** Problem details **
What you should give back is a precise copy of the lines below from the one containing "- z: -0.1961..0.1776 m" through the one containing "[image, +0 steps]", with no pictures.

[Records from a collection]
┌──

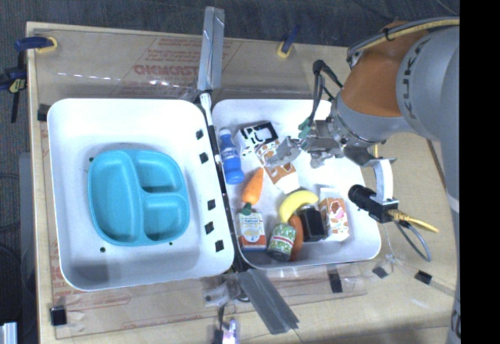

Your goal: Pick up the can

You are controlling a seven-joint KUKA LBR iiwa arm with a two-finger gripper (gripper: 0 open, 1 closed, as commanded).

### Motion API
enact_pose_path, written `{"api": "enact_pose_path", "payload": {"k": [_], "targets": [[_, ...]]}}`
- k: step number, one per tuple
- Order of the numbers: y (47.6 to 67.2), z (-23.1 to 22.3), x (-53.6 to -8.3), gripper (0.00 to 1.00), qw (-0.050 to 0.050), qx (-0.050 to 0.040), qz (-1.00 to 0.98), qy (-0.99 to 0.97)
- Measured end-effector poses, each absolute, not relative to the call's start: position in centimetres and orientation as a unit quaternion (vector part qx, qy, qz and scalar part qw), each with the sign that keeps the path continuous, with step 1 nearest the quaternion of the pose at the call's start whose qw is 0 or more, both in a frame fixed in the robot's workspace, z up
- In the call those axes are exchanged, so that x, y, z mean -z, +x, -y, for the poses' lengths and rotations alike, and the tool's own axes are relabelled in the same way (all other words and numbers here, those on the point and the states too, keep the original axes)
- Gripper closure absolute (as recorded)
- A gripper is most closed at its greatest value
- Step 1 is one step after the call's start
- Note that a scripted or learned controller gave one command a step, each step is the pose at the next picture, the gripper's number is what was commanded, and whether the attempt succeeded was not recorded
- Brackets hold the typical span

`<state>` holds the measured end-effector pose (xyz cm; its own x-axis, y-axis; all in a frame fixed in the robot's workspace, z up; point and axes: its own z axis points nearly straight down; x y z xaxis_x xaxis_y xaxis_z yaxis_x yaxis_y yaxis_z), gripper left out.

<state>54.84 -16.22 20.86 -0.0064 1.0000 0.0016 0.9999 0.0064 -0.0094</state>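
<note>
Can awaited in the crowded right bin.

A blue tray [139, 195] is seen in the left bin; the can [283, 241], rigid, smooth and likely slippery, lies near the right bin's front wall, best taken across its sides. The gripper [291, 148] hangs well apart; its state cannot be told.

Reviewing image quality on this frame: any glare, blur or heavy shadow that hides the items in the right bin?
Camera view: lighting is even and diffuse; the right bin and its items read clearly, the can included. Soft shadows sit under the blue tray. Faint glare streaks the clear sheet behind the bins. The gripper looks slightly soft, its details hard to resolve.
</note>
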Motion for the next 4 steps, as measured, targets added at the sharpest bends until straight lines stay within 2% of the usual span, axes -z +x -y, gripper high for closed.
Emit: {"api": "enact_pose_path", "payload": {"k": [1,2,3,4], "targets": [[56.6,20.6,-8.8,0.00,0.002,-0.0023,0.674,-0.738],[54.7,17.0,-8.8,0.00,0.003,-0.0028,0.678,-0.735],[55.2,20.2,-20.3,0.00,0.002,-0.0019,0.667,-0.745],[58.7,20.6,-19.1,0.00,0.003,-0.0025,0.637,-0.770]]}}
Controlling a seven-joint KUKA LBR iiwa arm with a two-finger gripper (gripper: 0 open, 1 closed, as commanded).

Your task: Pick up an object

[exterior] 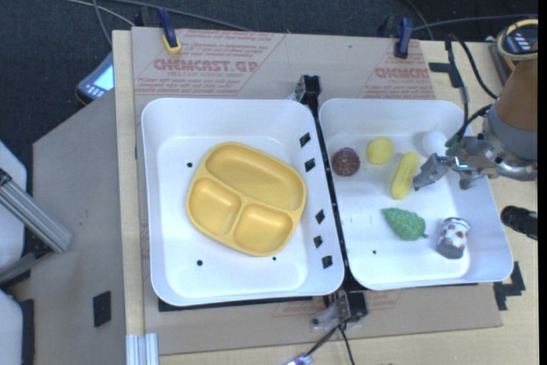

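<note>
My gripper (446, 173) hangs over the right side of the right bin (479, 269), reaching in from the right, and it is open with only white bin floor between its fingers. Its left finger (426, 173) is just right of a long yellow piece (403, 173). A yellow ball (380, 150) and a dark red ball (345, 161) lie further left. A green leafy piece (403, 223) and a grey, white and red object (452, 238) lie below the gripper. Just above it a small white ball (432, 140) rests near the bin's back wall.
The left bin (162, 209) holds a yellow divided plate (246, 197). A black divider with clips (320, 184) runs between the bins. Cables trail across the dark floor behind the bench, and blue clamps (169, 32) pin the board's far edge.
</note>
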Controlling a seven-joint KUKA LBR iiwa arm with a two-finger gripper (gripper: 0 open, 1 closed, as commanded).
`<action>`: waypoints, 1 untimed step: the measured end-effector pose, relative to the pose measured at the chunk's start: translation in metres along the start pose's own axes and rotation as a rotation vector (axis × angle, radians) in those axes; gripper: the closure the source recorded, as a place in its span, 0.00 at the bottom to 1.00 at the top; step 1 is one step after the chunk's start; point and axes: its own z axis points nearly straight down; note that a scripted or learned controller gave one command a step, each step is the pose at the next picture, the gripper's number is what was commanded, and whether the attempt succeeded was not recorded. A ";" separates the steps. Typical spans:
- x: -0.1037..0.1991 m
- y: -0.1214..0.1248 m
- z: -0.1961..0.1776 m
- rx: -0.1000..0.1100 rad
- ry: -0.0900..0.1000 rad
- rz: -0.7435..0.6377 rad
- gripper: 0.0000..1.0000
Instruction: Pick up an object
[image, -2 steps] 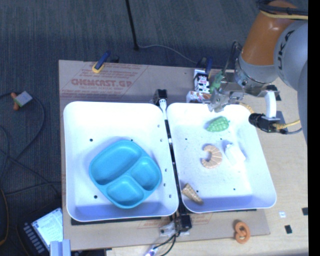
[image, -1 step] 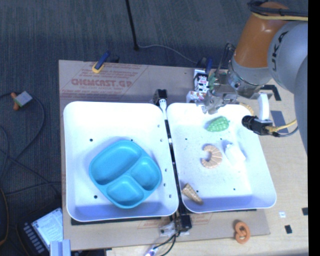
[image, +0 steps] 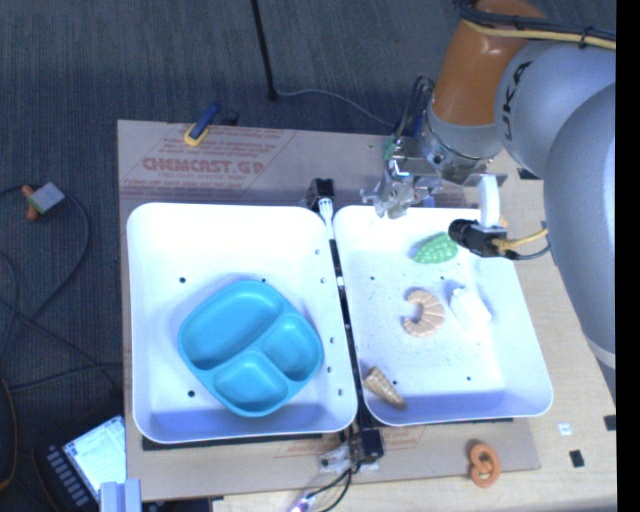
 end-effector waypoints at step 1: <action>0.043 -0.004 -0.008 -0.001 0.000 0.000 1.00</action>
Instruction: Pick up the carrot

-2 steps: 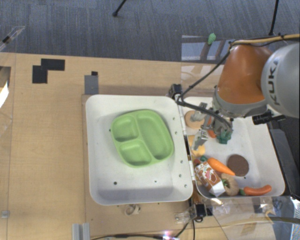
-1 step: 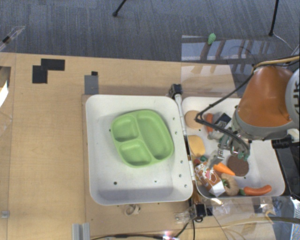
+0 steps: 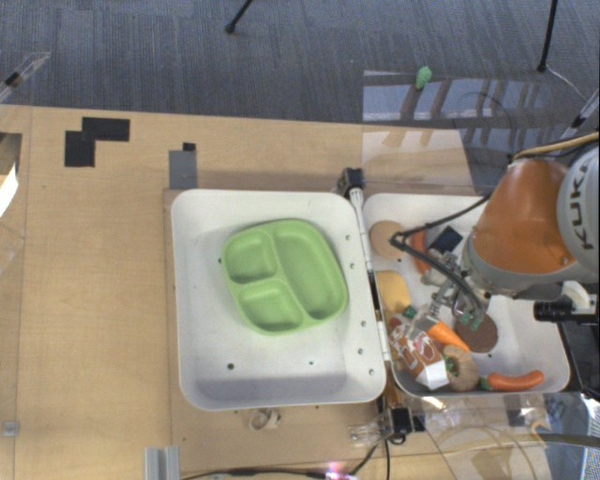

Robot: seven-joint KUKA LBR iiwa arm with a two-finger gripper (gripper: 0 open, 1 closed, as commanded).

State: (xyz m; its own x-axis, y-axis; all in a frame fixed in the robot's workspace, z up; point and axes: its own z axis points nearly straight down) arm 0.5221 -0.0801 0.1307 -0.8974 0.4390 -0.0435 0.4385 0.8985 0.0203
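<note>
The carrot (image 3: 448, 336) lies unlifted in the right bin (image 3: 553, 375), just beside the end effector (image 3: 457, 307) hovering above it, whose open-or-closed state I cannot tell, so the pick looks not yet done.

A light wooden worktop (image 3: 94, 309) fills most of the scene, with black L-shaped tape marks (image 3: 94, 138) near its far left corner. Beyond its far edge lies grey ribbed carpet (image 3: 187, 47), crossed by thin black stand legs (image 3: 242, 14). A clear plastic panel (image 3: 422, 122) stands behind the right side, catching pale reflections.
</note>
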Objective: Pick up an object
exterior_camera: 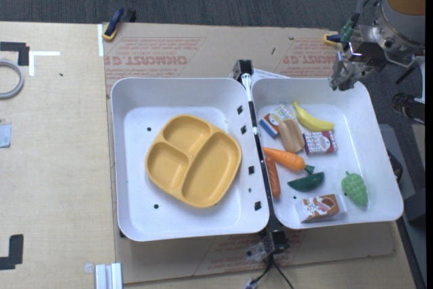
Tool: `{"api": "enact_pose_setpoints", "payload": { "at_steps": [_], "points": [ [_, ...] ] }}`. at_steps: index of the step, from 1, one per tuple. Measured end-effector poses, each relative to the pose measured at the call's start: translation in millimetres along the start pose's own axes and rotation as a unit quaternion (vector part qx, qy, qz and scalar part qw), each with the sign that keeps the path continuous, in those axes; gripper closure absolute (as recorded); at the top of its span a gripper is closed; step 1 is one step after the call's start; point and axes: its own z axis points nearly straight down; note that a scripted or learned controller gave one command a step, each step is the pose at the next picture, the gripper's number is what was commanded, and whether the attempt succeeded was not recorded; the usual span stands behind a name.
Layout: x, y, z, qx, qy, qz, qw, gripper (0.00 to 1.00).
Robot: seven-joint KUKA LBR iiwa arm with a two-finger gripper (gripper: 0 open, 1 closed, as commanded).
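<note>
Camera view, fixed above the bench. Left bin (128, 166): white, shallow, holds one yellow plate (193, 160) with three compartments, lying flat near the bin's middle. Right bin (375, 145): white, shallow, joined to the left bin along the centre edge, holds the loose items. Banana (312, 118): yellow, curved, upper middle of the right bin. Carton (272, 124): small, white with blue and red print, just left of the banana, near the centre edge. Bread (291, 136): tan, oblong, between the carton and a red box (320, 143), touching or nearly touching both. Carrot (285, 159): orange, lying at a slant below the bread. Sausage (273, 176): reddish orange, lengthwise beside the centre edge, just below the carrot's left end. Pepper (306, 180): dark green, right of the sausage, just under the carrot's tip. Juice box (321, 207): orange and white, flat near the front wall of the right bin. Grapes (355, 188): pale green cluster, lower right, apart from the others. Arm: grey with an orange band, enters at the upper right. Gripper (344, 80): dark, hanging over the far right corner of the right bin, above its rim, well apart from every item; nothing seen between the fingers, and whether they are spread or pressed together cannot be told.
</note>
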Motion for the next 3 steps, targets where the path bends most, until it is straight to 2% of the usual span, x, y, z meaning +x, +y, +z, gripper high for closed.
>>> {"api": "enact_pose_setpoints", "payload": {
  "at_steps": [1, 2, 3],
  "points": [
    [-55, -32, -101, 0.0, 0.0, 0.024, 0.9997, 1.0],
    [-122, -56, -15, 0.001, 0.0, 0.193, 0.9813, 1.0],
    [-130, -82, 47, 0.0, 0.0, -0.049, 0.9988, 1.0]
  ]
}}
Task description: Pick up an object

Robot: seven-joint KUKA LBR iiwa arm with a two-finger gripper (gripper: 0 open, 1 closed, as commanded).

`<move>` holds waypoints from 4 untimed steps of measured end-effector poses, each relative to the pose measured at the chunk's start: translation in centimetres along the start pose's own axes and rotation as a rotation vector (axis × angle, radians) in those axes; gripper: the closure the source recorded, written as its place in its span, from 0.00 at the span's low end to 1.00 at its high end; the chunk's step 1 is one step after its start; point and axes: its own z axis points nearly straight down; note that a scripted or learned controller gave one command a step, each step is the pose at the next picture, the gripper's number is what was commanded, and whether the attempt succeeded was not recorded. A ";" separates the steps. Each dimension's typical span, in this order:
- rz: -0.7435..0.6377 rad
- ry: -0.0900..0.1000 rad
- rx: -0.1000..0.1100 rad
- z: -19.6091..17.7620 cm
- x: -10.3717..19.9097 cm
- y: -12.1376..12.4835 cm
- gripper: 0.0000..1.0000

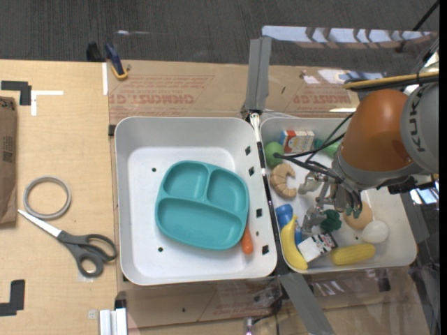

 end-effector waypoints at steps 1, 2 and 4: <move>0.201 0.000 0.000 0.0 2.9 -1.1 0.00; 0.325 -0.029 -0.003 -0.6 5.1 -2.7 0.00; 0.315 0.001 0.000 0.0 1.0 -0.6 0.00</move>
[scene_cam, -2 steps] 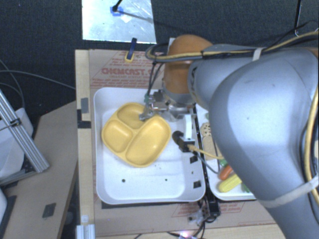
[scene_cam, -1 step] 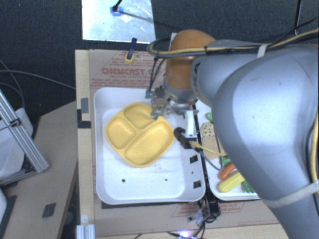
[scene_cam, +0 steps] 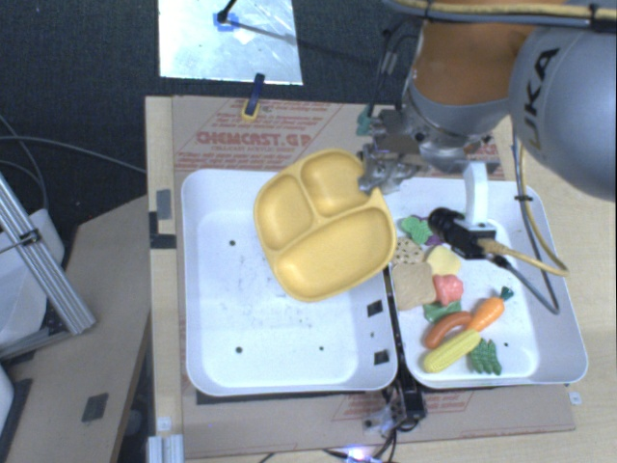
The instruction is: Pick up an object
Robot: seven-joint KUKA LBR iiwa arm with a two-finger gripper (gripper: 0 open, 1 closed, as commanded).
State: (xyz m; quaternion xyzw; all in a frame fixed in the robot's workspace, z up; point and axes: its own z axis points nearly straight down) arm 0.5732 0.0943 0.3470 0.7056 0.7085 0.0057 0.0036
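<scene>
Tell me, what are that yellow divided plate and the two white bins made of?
The yellow divided plate looks like molded plastic: uniform colour, rounded compartment ridges and a soft sheen. The left bin and the right bin also look like thin formed plastic, matte white with rounded rims, the left one scuffed; I can't be certain.

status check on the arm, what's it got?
Gripper clamped on rim of yellow divided plate. Plate tilted, over left bin, overhanging the divider. Toy food pile in right bin, nothing in the way.
</scene>
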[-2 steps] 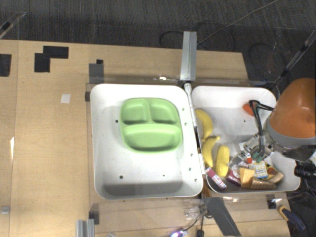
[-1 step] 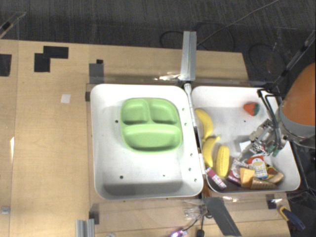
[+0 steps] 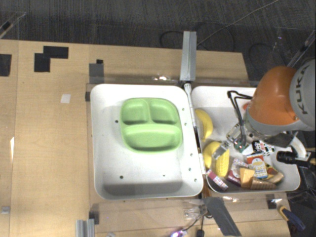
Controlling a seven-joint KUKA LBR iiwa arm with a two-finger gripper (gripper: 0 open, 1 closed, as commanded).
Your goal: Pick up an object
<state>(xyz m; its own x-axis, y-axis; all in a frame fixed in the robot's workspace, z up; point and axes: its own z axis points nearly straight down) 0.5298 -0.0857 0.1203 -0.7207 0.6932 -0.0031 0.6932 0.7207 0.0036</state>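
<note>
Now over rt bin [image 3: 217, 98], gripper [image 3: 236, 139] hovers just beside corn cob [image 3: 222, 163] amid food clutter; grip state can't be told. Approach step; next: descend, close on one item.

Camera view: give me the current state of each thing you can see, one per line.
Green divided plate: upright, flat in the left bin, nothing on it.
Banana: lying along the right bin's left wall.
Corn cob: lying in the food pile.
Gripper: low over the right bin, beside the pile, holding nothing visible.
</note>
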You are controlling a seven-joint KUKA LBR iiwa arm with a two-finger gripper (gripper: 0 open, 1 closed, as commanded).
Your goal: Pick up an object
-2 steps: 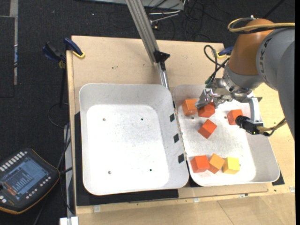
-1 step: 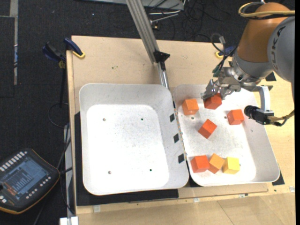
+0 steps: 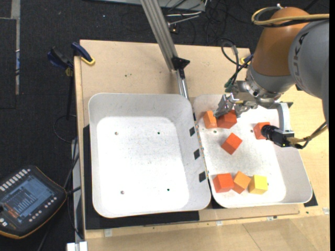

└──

** Response box **
- z: -0.1961..0.1776 m
- rx: -0.1000..0.1100 rad
- ry: -0.0900..0.1000 rad
- rz: -0.7435..0.6377 rad
- gripper: 0.0000..1.0000
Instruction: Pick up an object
[image, -2 steps] 
[image, -1 step] 
[image, +0 steps] 

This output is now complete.